Solved – important features in RandomForest – Sklearn

classificationmachine learningrandom forest

1) How to find important features in RandomForest classifier (in sklearn) with high statistical significant?

2) The input data I have is unbalanced which I simply repeat data to compensate that. When I do shuffling, some of these repeated data go to training and some goes to test which definitely increase the prediction accuracy. I know in reality it is not correct but what about if I only want to find important feature?

3) What is the meaning of a feature value (for example, 0.05) in randomforest? in Feature importance it is said that this value means 5% of data is classified correctly by this feature? To find the most important features can I sum up their values till become 0.9 and then I say 90% of data is classified correctly by this features?

Best Answer

The answer to this question describes how feature importances are computed in sklearn. Maybe it will help you with your questions #1 and #3.

Regarding question #1: It does not seem that this definition of importance is explicitly related to statistical significance.

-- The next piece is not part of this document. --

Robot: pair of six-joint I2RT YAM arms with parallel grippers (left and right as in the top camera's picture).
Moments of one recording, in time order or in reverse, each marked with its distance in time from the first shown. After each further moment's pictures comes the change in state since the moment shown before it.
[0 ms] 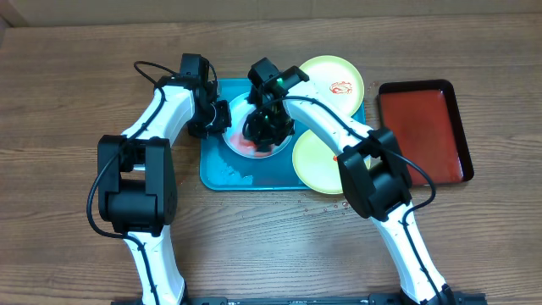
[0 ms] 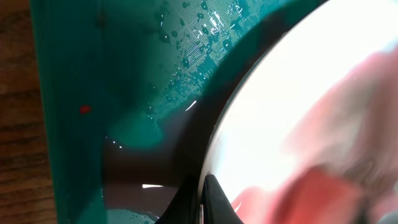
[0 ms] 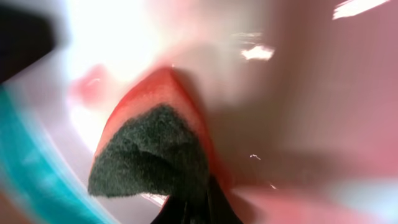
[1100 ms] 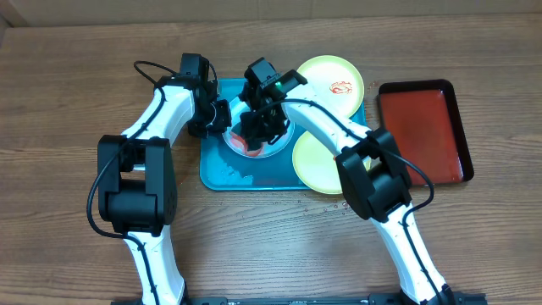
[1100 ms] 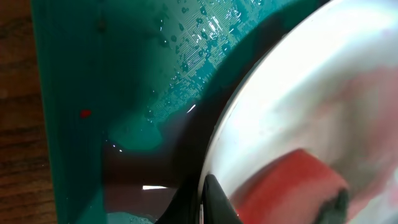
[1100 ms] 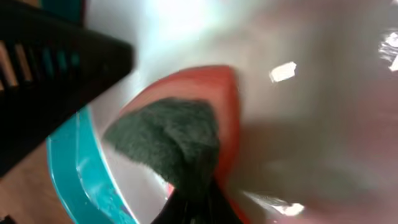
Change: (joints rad) left arm 0.000 0.000 0.000 0.008 0.000 0.000; right arm 0.005 0.000 -0.039 0.147 -0.175 -0.015
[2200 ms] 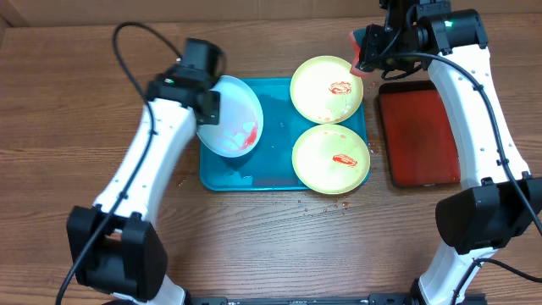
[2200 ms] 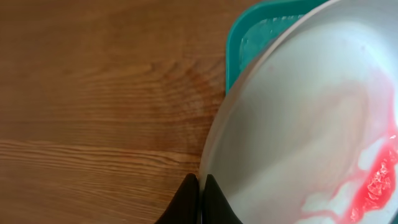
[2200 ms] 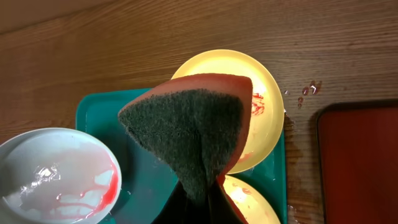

Regarding question #2: You could still report the feature importances reported by sklearn, but they would be defined relative to your augmented data set and therefore seem more difficult to interpret. Using this augmented data set would at least change the "proportion of samples reaching that node" portion of the importance score equation (when compared with the original data set). By the way, I've had good results using SMOTE over-sampling of the minority class, combined with under-sampling of the majority class, when dealing with imbalanced data sets.

Regarding question #3: I'm not sure, but I don't think this definition of importance means that you could make the statement you make about 90% of the data being classified correctly by these features.